La masacre de Columbine, de la cual se va a cumplir su vigésimo aniversario, es el ejemplo paradigmático de los tiroteos en escuelas, no por el número de decesos en un mismo evento (desafortunadamente ya superado en los años sucesivos), sino porque ha sido al que mayor cobertura se le dio en su momento y el que generó el mayor impacto en la opinión pública no sólo de Estados Unidos, sino del mundo entero. En tiempos recientes la humanidad ha sido impactada por actos de odio ejercidos por personas con acceso a las armas, como el del supremacista blanco en Christchurch, Nueva Zelanda, o el de dos estudiantes de una escuela de Sao Paulo, Brasil, tan sólo unas semanas después de que el presidente ultraderechista Jair Bolsonaro anunciara la libre portación de armas, “porque así lo decidió el pueblo”, justificó.

Por su parte, la obsesión y devoción que llegan a sentir algunos sectores de la sociedad norteamericana por las armas es tal que en personas, en especial adolescentes, les hace traspasar los límites hasta cierto punto comprensibles de su derecho a contar con un medio de defensa, y les impulsa a querer probar ese armamento en contra de otros, eligiendo las más de las veces como víctimas a esas personas cercanas con las que en algún momento llegaron a tener algún roce personal. Incluso algunos de quienes han empleado pistolas o rifles en contra de compañeros de la escuela o el trabajo, lo han hecho con armas que no eran de su propiedad directa, pero a las que tenían acceso porque estaban en el interior de sus hogares, compradas por otro miembro de la familia.

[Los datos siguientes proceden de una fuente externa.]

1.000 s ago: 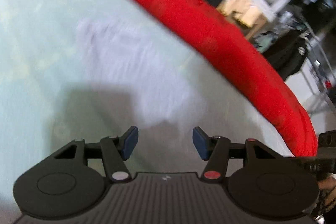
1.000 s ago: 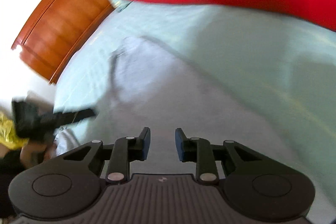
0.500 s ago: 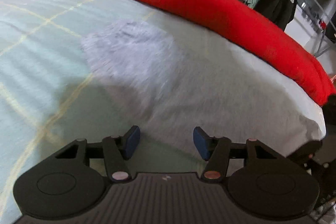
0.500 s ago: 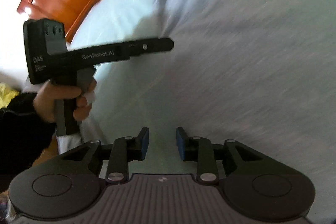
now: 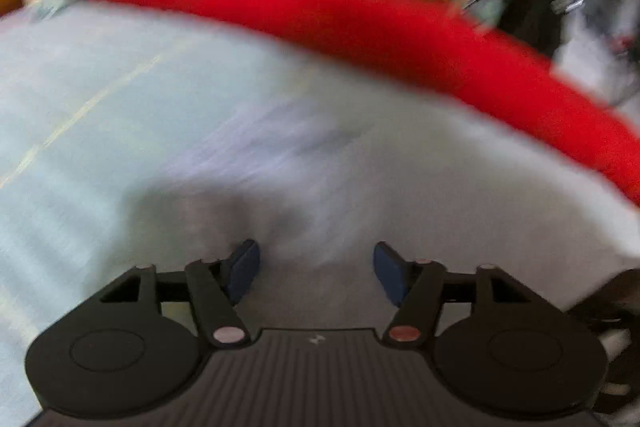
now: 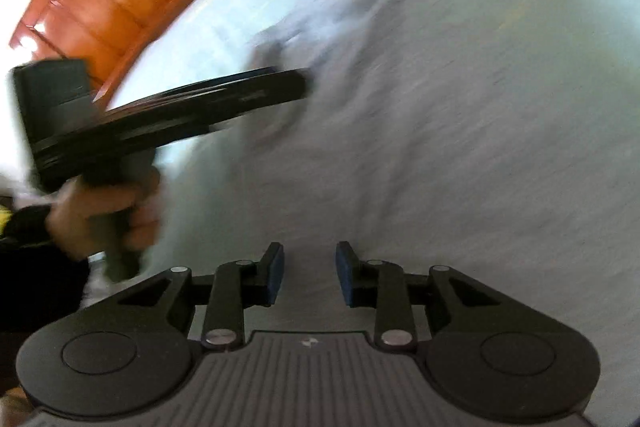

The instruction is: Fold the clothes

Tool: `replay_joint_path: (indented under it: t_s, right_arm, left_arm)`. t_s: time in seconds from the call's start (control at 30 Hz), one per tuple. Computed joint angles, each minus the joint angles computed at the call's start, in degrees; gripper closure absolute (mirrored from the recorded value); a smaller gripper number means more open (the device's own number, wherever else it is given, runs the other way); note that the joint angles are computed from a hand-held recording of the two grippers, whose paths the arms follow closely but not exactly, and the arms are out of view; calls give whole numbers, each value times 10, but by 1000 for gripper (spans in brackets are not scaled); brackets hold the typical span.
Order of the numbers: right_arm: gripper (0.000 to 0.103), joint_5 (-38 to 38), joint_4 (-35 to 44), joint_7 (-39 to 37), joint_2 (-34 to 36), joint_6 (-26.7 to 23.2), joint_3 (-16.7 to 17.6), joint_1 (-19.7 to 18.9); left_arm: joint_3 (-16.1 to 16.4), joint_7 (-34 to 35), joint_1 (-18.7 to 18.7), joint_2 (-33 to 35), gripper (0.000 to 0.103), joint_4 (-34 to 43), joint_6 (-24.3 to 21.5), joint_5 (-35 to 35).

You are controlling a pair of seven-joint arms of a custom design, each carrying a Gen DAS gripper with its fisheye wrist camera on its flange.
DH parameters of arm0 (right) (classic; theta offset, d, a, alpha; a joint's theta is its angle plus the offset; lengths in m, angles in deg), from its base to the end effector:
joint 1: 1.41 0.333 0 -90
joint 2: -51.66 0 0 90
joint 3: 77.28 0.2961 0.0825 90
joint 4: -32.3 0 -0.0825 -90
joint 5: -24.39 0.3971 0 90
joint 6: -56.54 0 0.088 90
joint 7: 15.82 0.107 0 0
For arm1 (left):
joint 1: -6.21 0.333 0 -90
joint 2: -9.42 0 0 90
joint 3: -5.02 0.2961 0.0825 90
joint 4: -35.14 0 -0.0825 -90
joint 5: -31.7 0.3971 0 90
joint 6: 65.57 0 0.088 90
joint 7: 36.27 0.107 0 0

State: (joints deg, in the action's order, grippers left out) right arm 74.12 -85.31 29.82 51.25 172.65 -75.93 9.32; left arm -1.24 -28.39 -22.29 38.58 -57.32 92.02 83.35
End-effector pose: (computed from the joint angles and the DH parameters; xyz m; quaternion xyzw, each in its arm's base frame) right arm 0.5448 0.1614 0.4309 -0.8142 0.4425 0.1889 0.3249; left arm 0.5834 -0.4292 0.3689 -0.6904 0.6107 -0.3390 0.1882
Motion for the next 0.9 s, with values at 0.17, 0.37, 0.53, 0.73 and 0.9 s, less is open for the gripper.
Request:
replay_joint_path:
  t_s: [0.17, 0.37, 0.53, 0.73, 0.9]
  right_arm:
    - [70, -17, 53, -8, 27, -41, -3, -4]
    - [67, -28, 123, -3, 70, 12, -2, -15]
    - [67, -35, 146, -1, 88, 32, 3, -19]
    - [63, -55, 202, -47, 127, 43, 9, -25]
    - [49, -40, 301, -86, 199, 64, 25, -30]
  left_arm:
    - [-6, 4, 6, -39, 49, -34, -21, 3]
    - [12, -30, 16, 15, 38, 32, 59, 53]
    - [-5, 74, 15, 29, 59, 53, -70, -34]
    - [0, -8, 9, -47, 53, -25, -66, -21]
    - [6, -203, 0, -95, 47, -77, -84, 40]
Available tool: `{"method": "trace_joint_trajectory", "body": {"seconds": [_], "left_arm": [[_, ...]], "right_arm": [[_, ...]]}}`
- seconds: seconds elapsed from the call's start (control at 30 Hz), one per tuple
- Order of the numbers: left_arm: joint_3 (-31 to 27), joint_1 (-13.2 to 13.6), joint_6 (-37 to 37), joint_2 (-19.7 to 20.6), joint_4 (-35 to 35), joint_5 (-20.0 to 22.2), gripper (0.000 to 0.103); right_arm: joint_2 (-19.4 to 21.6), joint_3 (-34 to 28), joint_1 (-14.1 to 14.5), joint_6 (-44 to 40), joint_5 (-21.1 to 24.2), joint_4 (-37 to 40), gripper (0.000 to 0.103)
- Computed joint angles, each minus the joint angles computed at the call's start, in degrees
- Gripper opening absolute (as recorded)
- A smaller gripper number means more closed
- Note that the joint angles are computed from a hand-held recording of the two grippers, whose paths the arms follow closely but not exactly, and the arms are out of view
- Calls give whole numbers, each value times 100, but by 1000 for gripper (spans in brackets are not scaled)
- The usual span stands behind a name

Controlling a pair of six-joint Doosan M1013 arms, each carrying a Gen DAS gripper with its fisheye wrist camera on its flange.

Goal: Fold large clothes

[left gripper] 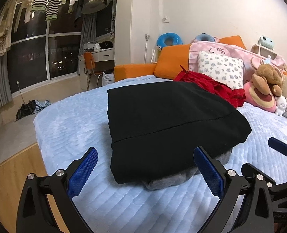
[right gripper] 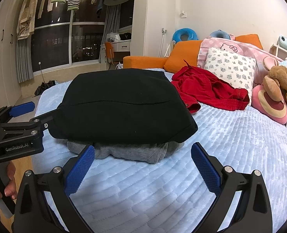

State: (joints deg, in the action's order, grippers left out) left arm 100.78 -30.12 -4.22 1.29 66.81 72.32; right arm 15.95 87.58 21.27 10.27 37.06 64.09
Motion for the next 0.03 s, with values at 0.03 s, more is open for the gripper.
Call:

La Segunda Enmienda adoptada en la Constitución estadounidense garantiza el derecho individual de los ciudadanos norteamericanos a poseer armas de fuego para ser utilizadas en casos de legítima defensa, con todos los riesgos que ello implica. Hoy aterra saber que en Estados Unidos, hasta dos terceras partes de sus ciudadanos se oponen a la derogación de dicha enmienda, lo que habla del temor de las personas comunes a ser vulnerables a ataques, así como de la desconfianza en sus policías y la inseguridad en la que los norteamericanos también se sienten sumergidos.

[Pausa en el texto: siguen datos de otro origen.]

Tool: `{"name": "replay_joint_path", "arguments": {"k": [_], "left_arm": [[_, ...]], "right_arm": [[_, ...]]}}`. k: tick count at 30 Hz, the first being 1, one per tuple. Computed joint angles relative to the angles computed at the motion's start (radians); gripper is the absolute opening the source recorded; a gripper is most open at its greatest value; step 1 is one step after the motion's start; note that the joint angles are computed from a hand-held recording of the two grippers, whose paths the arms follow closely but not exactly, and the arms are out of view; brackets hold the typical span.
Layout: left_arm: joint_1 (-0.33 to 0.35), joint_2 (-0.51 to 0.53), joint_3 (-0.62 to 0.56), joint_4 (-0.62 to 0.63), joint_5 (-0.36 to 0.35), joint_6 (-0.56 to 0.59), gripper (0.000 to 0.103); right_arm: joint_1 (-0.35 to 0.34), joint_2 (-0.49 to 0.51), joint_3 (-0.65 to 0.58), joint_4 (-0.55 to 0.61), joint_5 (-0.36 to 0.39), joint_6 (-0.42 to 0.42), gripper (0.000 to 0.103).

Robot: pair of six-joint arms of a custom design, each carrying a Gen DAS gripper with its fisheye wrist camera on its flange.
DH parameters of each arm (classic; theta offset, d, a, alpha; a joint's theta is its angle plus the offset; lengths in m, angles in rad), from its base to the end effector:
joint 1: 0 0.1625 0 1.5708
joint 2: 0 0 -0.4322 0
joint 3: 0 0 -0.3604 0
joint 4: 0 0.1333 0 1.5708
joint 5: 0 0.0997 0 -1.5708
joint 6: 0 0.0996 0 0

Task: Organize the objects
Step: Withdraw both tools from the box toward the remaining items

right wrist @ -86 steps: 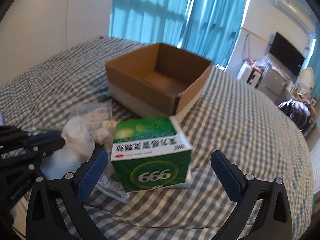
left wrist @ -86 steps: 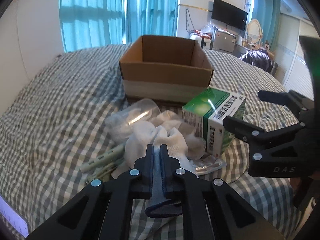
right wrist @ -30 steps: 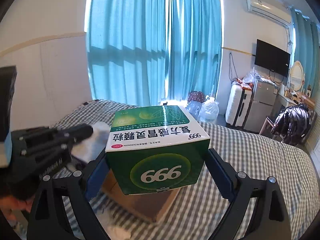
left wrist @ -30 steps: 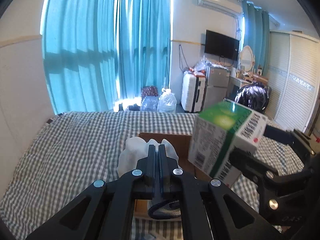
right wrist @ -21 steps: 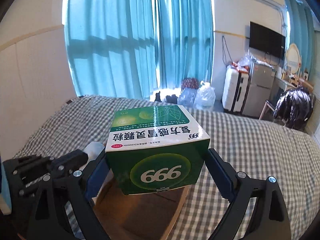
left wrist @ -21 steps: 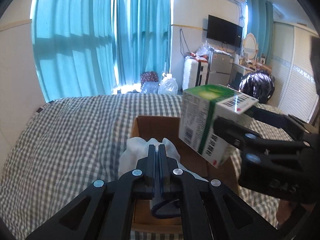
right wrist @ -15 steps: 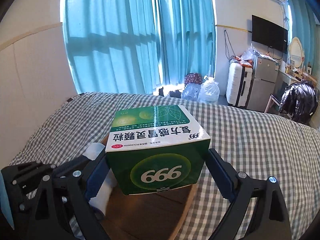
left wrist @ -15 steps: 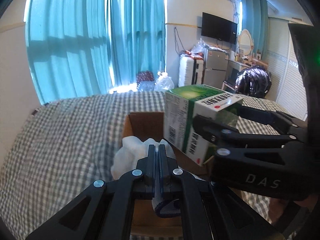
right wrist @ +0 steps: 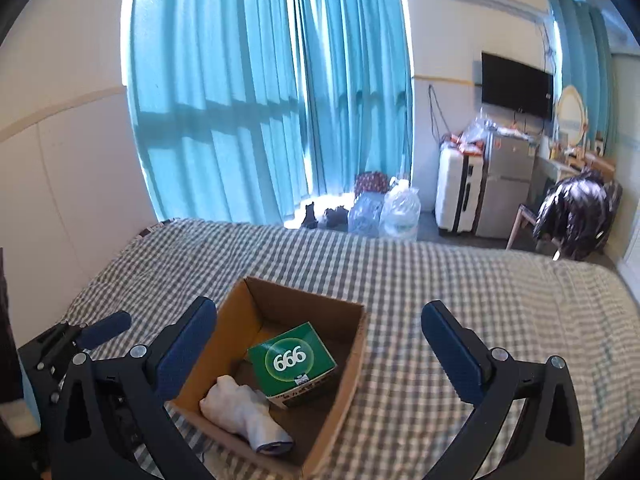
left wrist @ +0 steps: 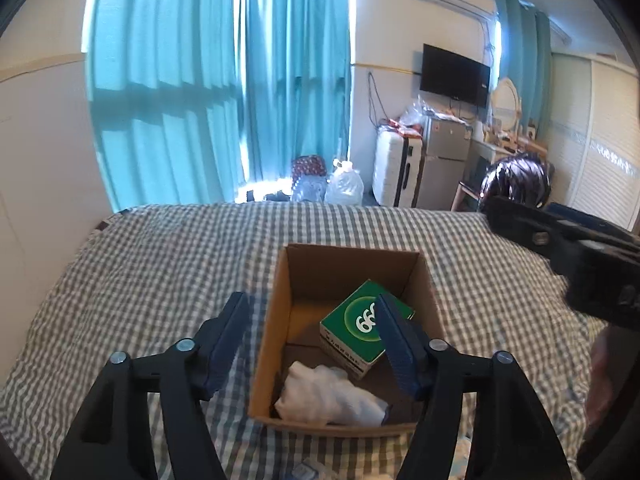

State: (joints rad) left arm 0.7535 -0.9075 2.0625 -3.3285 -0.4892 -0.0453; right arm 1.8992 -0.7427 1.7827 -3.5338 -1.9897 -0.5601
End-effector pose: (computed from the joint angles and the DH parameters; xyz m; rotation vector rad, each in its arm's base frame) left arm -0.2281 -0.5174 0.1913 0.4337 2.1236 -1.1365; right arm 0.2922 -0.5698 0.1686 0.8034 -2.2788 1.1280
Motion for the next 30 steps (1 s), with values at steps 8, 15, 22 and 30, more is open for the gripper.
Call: {"name": "replay_joint_path", "arguments": {"k": [8,15,22,30], "left_arm": [[-0.172,-0.140,0.141,0.103,0.168,-0.154,0.103],[-0.319,-0.320,0.258,0.531,0.253,-0.556,0.103],[-0.416,-0.442,0.325,0.882,0.267,-0.892,0.103],[-0.438,-0.497,0.353,1.260,0.246,-1.263,0.103]], "right_arm": [[0.110,-0.166,0.195,-0.094,-0.071,-0.022,0.103],[0.193,-0.267,0.353,-0.151,-0.120,-0.019,0.103],[0.223,-0.304,0.506,-0.282,-0.131,-0.016,0.103],[0.142,-0.260,0.615,-0.408,-0.070,-0.002,0.103]]}}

El presidente Donald Trump ha expresado muchas veces su fantasía de un país más seguro en la que los propios norteamericanos cumplan la función que sus policías no están haciendo, pero es increíble que una industria como la dedicada a la fabricación y distribución de armas haya logrado engañar a tantos estadounidenses en un tema que para el resto del mundo es bastante obvio: el tener armas en algún momento se revierte contra quienes las poseen, dado que su posesión exige no sólo capacidad económica para adquirirlas, sino también estabilidad emocional para saber que lo mejor es tenerlas pero nunca jamás llegar a necesitarlas.